Human normalized score

superhuman on Visible Goal Procedural Maze

LSTM + MEM exceeds human baseline on this task

Human normalized score

superhuman on Transitive Inference

LSTM + MEM surpasses human baseline in train and holdout

Task count

13 tasks

covers PsychLab, Spot the Difference, Goal Navigation, Transitive Inference

Ablation variants

10 models

vary working memory, MEM, CPC or reconstruction, and jumpy backpropagation

The benchmark is the Memory Tasks Suite with train, holdout‑interpolate, and holdout‑extrapolate levels, testing memory‑specific generalization. The main result shows Memory Recall Agent (MRA) achieves the best average human‑normalized performance across tasks compared to LSTM‑only IMPALA and other ablations.

BENCHMARK

Average normalized scores across tasks for key ablations

Relative ranking of Memory Recall Agent (MRA) versus LSTM‑only IMPALA and other ablations, as summarized in the heatmap of human‑normalized scores.

KEY INSIGHT

The Counterintuitive Finding

Memory Recall Agent (MRA) plus episodic memory and CPC shows a synergistic boost, where the combined gain exceeds the sum of individual gains on several tasks.
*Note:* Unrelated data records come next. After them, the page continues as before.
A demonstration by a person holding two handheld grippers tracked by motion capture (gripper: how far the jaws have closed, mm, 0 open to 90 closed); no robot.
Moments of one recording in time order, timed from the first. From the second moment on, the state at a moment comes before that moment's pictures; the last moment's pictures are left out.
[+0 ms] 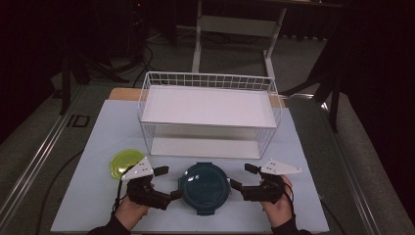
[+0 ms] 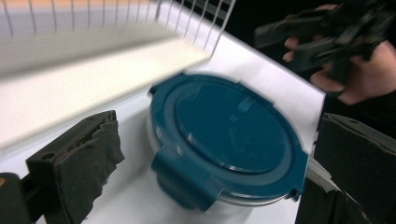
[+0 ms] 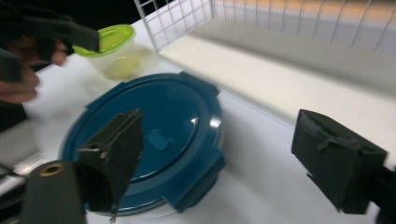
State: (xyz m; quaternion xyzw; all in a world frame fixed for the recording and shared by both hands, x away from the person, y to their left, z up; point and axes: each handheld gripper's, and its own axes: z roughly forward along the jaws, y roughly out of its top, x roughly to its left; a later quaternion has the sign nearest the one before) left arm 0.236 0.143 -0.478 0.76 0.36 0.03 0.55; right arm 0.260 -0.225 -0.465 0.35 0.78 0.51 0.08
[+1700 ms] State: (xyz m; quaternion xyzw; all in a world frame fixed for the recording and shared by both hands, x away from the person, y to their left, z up) left arm 0.244 0.127 -0.504 0.71 0.49 -0.15 0.48; right arm 0.264 -0.208 -0.494 0.52 0.71 0.44 -0.17
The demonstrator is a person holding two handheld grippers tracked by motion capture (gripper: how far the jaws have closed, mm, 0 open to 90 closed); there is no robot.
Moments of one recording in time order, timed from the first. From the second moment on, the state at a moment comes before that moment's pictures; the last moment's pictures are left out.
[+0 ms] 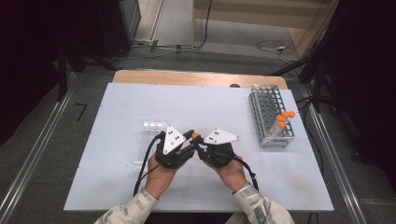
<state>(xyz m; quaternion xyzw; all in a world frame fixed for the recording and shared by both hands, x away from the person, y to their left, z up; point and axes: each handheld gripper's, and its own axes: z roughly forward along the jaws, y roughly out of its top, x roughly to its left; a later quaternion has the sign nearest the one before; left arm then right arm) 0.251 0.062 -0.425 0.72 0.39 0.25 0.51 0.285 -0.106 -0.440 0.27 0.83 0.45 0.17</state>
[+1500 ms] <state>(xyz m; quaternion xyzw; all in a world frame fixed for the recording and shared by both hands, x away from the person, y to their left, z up) 0.271 0.099 -0.399 0.68 0.43 0.27 0.53 0.288 -0.186 -0.449 0.34 0.82 0.44 0.15</state>
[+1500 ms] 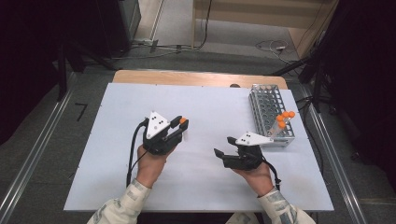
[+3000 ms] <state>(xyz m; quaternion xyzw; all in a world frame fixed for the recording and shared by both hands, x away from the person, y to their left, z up) 0.297 0.146 -0.414 0.66 0.49 0.34 0.45 0.290 -0.209 -0.453 0.37 0.81 0.43 0.17</state>
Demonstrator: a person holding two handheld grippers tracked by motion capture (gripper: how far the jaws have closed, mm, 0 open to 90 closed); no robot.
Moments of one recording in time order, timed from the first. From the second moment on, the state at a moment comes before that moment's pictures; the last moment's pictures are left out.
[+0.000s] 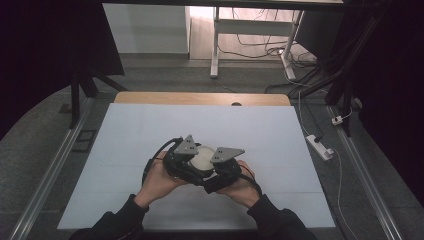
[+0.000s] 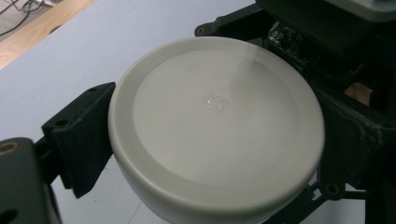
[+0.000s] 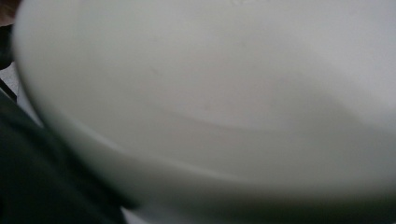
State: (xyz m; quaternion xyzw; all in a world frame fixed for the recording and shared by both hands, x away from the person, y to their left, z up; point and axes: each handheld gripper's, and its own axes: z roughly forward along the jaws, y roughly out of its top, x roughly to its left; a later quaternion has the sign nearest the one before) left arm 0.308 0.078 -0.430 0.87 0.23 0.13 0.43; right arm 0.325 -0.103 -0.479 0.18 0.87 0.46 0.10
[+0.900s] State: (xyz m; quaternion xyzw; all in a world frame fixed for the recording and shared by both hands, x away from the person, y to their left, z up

This is surprising because one might expect episodic memory and auxiliary loss to provide mostly redundant benefits, rather than compounding improvements across training and holdout.

WHY IT MATTERS

What this unlocks for the field

Memory Recall Agent (MRA) demonstrates that combining working memory, episodic memory, and predictive auxiliary losses can systematically improve memory‑specific generalization in reinforcement learning.

Builders can now design agents that retain and reuse experiences across long delays and changing stimuli, moving closer to human‑like memory abilities in complex environments.